Changes are also taking place in her professional habits. Always a multi-tasker, Judkins now sees the value of focusing on one objective at a time. “I don’t need to be a squirrel, moving from one thing to another. I thought I could be a multi-tasker forever, but now I’m realizing maybe I need to slow it down just a little bit, do one thing at a time and do a really great job at that.”

Judkins credits meditation, deep breathing exercises and hydration as essential to her success as well as her mental and physical well-being, which are priorities at her age. Healthy in mind, body and spirit have proven barriers to the aging process that carries a different meaning to her than many others. For that, she can thank her mother who has passed on a sense of fashion that eschews the norms for aged women.

“I have a mother who’s 82 and she’s still dressing like she’s in her 50s, so I’ve had a great role model,” Judkins said. “When I go into a meeting I like to put my heels on and have a really nice outfit or business suit or dress. Then, there are days when I want to wear my flats or flipflops and just be casual.

“I like to coordinate what I wear and I refuse to look older. I think people should dress how they feel and I don’t want to dress older like a grandmother in a rocking chair, yet.”

Leda

PÉREZ

One might ask Leda Pérez her age, and she could truthfully answer that she doesn’t quite know. That is how irrelevant such a number is to her.

Now 65, Pérez remembers once being asked that very question and her response was, “What year is it?” For Pérez, there are no numbers that seemingly define a person, only a mind that dictates behaviors and outcomes. To call it “mind over matter” would be incorrect; for Pérez, mind is matter.

“I truly believe your thoughts can dictate what your body is feeling,” says Pérez, a fitness trainer who teaches “yogalates,” which is a hybrid of yoga and Pilates. “So, what I think and say is important to my body.”

The aging process has been kind to Pérez, who boasts of rarely getting sick. “I’m always vibrant. I speak to myself in a way that really honors myself.”

She began physical workouts at age 33 and at that time delved into literature of the mind, poring over the works of authors such as Ernest Holmes and Thomas Troward. A seminal period in her life, Pérez has since utilized this knowledge to guide her journey into post-middle age and enjoys a contentment few people experience. For her, contentment and happiness are built from within.

“What we think about, we bring about,” says Pérez, who has been in the health and wellness industry for over 30 years. “When you see people that are constantly talking about terrible things in their lives, you would not believe what happens, all the horrible things.”
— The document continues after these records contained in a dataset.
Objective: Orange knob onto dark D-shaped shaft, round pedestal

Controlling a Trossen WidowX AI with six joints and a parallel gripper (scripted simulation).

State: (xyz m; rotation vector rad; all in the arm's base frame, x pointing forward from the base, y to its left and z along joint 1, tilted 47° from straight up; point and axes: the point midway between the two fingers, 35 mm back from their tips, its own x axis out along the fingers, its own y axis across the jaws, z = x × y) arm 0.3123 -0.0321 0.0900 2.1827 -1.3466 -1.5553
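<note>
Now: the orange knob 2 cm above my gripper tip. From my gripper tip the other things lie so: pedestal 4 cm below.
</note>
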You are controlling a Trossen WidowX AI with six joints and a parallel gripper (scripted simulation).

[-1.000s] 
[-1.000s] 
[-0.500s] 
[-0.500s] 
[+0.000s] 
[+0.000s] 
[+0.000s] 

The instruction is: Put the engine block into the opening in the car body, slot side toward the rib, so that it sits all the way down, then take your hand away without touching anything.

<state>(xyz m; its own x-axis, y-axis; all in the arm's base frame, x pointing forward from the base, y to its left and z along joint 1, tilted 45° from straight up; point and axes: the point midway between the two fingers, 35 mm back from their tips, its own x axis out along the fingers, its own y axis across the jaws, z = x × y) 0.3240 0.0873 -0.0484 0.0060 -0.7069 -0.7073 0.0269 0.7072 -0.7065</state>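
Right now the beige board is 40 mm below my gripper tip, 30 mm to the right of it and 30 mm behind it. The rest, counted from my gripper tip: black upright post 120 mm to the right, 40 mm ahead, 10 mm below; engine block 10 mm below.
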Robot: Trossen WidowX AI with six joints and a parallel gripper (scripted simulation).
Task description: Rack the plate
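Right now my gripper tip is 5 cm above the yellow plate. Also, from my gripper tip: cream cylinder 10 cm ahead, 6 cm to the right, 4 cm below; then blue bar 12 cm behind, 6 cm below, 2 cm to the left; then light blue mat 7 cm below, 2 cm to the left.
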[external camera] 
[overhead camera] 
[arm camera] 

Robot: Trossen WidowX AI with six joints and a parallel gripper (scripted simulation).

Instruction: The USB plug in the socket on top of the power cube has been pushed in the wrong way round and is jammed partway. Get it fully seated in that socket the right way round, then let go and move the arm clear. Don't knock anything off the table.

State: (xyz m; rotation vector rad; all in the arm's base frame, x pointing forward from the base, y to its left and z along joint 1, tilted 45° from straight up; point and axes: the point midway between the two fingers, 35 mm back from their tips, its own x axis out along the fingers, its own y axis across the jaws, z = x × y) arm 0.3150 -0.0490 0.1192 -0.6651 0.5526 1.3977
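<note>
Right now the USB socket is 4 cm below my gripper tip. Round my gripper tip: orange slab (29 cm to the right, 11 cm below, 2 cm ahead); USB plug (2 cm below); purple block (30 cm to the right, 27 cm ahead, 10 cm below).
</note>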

That mindset is especially important as the years pass. Pérez understands the fears most people have about growing old, and she admits to being among those at one point dreading her later years. But a long time ago she set her mind straight and embraced all the positives that come with the aging process, not dwelling on the negative aspects.

For Pérez, there is beauty in aging – all one must to do is keep acknowledging such.

“I used to think, ‘Oh, my God, I’m towards the end!’ But for me, there’s such a sense of freedom at this stage that I can say whatever the hell I want and if some people don’t like it, that’s OK. I don’t have to appease or please anybody.”

Pérez sums up the philosophy succinctly with Bernard Baruch’s famous quote: “Those who care don’t matter, and those who matter don’t care.”

Pérez may never retire in that she sees herself always involved in the community, living to serve in some capacity. And to her, that is where true enrichment resides.

“I think being involved with humanity and serving humanity is the greatest thing you can do,” Pérez said. “I never see myself not involved with my community. I want to serve in some way. You want to leave a mark, you want to help other people rise to their greater good.”

It may also be key to living to a ripe old age. “I told my kids, ‘I’m going to be 114 before I leave, so make sure you have a tiny hole in the back yard for me.’”

“There’s a beauty in those wrinkles. There’s wisdom, there’s love, there’s experience and there’s so much to offer the younger people.”